Task requirements => Every entry must be echoed exactly.

━━━━

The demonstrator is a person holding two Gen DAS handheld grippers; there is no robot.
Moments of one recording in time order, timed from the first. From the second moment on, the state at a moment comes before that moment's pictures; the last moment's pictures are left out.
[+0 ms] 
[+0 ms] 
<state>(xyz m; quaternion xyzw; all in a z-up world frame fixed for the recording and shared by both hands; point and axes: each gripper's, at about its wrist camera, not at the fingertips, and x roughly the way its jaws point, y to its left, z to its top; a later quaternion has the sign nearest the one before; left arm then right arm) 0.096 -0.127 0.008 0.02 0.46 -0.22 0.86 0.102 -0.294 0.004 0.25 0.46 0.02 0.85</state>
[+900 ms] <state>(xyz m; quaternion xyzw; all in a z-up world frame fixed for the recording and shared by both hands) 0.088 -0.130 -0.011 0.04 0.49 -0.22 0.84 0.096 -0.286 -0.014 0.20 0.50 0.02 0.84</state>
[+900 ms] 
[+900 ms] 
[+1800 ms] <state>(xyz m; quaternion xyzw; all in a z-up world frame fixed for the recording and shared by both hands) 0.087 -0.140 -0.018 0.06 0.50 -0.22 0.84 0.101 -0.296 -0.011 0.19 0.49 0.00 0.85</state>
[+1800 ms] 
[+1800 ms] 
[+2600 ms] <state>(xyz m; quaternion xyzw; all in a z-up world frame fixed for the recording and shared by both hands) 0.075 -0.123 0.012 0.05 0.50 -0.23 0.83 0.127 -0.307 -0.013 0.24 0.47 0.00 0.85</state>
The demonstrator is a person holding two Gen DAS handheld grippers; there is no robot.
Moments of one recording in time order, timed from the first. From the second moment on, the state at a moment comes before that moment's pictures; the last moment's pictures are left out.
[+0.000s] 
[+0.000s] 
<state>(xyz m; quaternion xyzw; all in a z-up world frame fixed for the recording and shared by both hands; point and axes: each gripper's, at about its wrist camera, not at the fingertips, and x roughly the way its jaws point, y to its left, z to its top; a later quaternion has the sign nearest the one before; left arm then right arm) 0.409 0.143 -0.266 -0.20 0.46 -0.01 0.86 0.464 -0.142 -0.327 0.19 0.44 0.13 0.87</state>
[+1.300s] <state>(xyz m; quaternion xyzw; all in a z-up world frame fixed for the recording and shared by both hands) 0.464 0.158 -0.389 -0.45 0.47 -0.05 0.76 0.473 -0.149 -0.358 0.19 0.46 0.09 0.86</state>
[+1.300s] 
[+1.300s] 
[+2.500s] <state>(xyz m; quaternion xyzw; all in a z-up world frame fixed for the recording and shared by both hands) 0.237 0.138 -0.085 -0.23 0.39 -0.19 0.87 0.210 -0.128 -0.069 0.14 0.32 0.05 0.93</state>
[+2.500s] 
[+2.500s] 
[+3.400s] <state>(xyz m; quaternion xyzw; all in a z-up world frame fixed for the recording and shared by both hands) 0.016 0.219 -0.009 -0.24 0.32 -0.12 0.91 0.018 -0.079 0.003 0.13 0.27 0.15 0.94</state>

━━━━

Exercise solution =>
The demonstrator is a person holding two Gen DAS handheld grippers; there is no robot.
Moments of one recording in time order, timed from the first. From the second moment on, the state at a moment comes before that moment's pictures; the last moment's pictures are left out.
[+0 ms] 
[+0 ms] 
<state>(xyz m; quaternion xyzw; all in a z-up world frame fixed for the recording and shared by both hands; point and axes: each gripper's, at about its wrist camera, not at the fingertips, and x roughly the way its jaws point, y to its left, z to its top; a later quaternion has the sign nearest the one before; left arm then right arm) 0.096 -0.127 0.008 0.02 0.46 -0.22 0.86 0.102 -0.294 0.004 0.25 0.46 0.02 0.85</state>
[+900 ms] <state>(xyz m; quaternion xyzw; all in a z-up world frame fixed for the recording and shared by both hands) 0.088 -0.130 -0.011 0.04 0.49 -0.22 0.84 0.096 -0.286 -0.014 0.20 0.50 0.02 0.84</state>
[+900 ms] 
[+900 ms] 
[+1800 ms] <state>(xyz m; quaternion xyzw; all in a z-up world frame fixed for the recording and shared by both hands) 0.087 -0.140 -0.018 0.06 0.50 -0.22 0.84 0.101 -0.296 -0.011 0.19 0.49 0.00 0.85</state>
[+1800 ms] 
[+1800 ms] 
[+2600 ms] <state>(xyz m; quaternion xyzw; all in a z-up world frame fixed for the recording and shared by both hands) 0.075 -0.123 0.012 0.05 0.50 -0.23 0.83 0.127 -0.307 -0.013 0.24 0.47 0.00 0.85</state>
The demonstrator is a person holding two Gen DAS handheld grippers; there is no robot.
Moments of one recording in time order, timed from the first. From the second moment on, the state at a moment comes before that moment's pictures; the last moment's pictures are left out.
[+0.000s] 
[+0.000s] 
<state>(xyz m; quaternion xyzw; all in a z-up world frame fixed for the recording and shared by both hands; point and axes: each gripper's, at about its wrist camera, not at the fingertips, and x roughly the way its jaws point, y to its left, z to its top; a later quaternion has the sign nearest the one before; left arm then right arm) 0.409 0.143 -0.266 -0.20 0.46 -0.01 0.86 0.464 -0.142 -0.327 0.19 0.44 0.13 0.87</state>
[+1.300s] <state>(xyz m; quaternion xyzw; all in a z-up world frame fixed for the recording and shared by both hands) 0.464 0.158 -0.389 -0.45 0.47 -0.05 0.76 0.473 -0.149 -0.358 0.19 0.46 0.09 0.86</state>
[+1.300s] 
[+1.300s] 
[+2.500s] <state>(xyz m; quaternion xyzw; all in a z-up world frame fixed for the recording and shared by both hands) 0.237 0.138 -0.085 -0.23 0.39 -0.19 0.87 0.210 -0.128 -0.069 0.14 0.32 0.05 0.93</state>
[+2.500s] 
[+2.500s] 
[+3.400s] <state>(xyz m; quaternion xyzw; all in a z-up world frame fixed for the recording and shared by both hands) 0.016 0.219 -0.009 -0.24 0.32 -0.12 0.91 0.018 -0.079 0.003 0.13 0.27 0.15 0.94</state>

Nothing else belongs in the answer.